Socially Constructing Space: Comparing Urban and Rural Civil War Monuments in Maryland

Saturday, January 5, 2019
Stevens C Prefunction (Hilton Chicago)
Abigail Padfield Narayan, University of Central Florida
On Friday, August 11, 2017 white nationalists marched on the campus of the University of Virginia. The violence escalated Saturday with the death of a student protesting against white nationalists. This was just one event in a series over the past years surrounding the removal of Confederate statues. While cities like Charlottesville and New Orleans have had violent clashes between white nationalists and anti-white nationalists, cities in Maryland have had a different response. For example, in Baltimore, four statues were removed from public spaces quietly in the middle of the night on August 14, 2017. The political, geographic, and ethnic diversity of Maryland has influenced the response to debates about Civil War monuments.

Maryland was founded by English Catholics as a slave holding state. C. Christopher Brown notes there was a large African American population living in Maryland and Maryland was home to the largest concentration of free blacks by 1861. Due to its strategic location, Maryland was officially part of the Union during the Civil War, however the white population held deep-seated racist ideas and some fought for the Confederacy. After the Civil War, Maryland refused to ratify the Fourteenth and Fifteenth Amendments and was one of the last states to permit African Americans to vote. Because of this conflicted past, space and place theory are valuable tools when looking at the arguments surrounding Civil War monuments.
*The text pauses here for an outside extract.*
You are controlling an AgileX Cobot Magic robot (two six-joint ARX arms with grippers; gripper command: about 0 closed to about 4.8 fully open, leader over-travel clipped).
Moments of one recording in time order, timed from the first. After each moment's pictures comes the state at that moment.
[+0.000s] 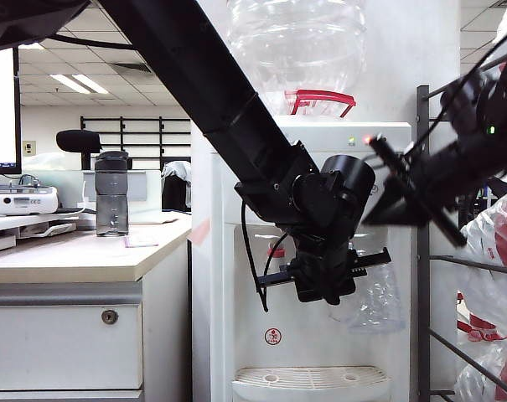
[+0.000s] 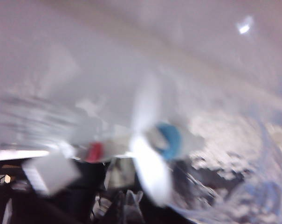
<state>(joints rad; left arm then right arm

Henri Lefebvre argues space and place are social constructs. Timothy Cresswell expands on Lefebvre, stating meaning is constructed through a person's experience in the location and locale. Furthermore, W. Fitzhugh Brundage explains how the control of physical space was important to maintain and uphold Confederate values.Thus, to understand the debates surrounding Civil War monuments, understanding the meaning behind these public spaces and places is important.

Dolores Hayden and Anne Denkler argue places contain invisible histories and exploring how race, gender, and class work in these places can redefine the experience, making the invisible visible. Though Hayden focuses on urban spaces, rural towns in Maryland have also erected Union and Confederate monuments. As meaning is constructed through a person’s experience, the debates surround Civil War monuments take on new meaning in urban and rural spaces.
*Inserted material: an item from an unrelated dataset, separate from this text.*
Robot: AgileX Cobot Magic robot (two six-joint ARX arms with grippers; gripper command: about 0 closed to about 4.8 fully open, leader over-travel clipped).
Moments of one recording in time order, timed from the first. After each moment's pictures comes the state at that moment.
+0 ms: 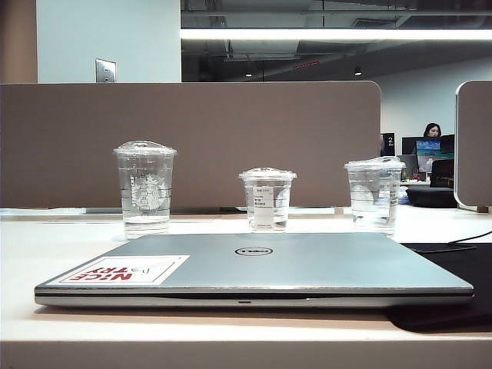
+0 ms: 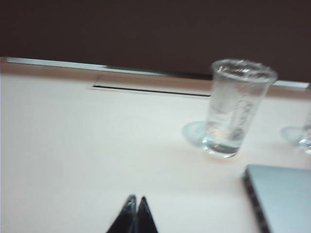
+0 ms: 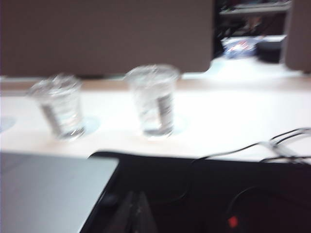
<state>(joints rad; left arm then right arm) 0.00 0.00 0.00 -0.01 0.02 -0.07 0.05 0.03 0.01 0.01 -0.07 0.05</state>
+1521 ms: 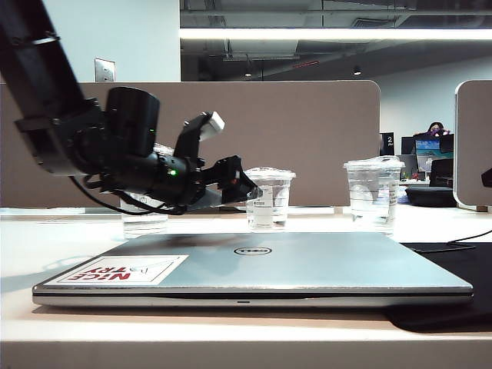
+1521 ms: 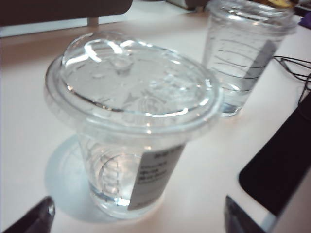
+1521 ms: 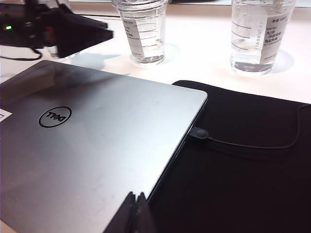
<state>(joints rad) -0.41 2.11 1.12 0.80 0.45 -0.02 0.34 0.25 0.01 0.01 -0.06 0.05</state>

Using archival data and oral histories, this study considers how mapping the physical locations and constructed meanings of space and place in rural and urban Civil War monuments in Maryland can show the change in a community and the change in meaning the monuments held for the community. The hope is to have communities consider how to use Civil War monuments and their spaces to tell a more complete history of Maryland.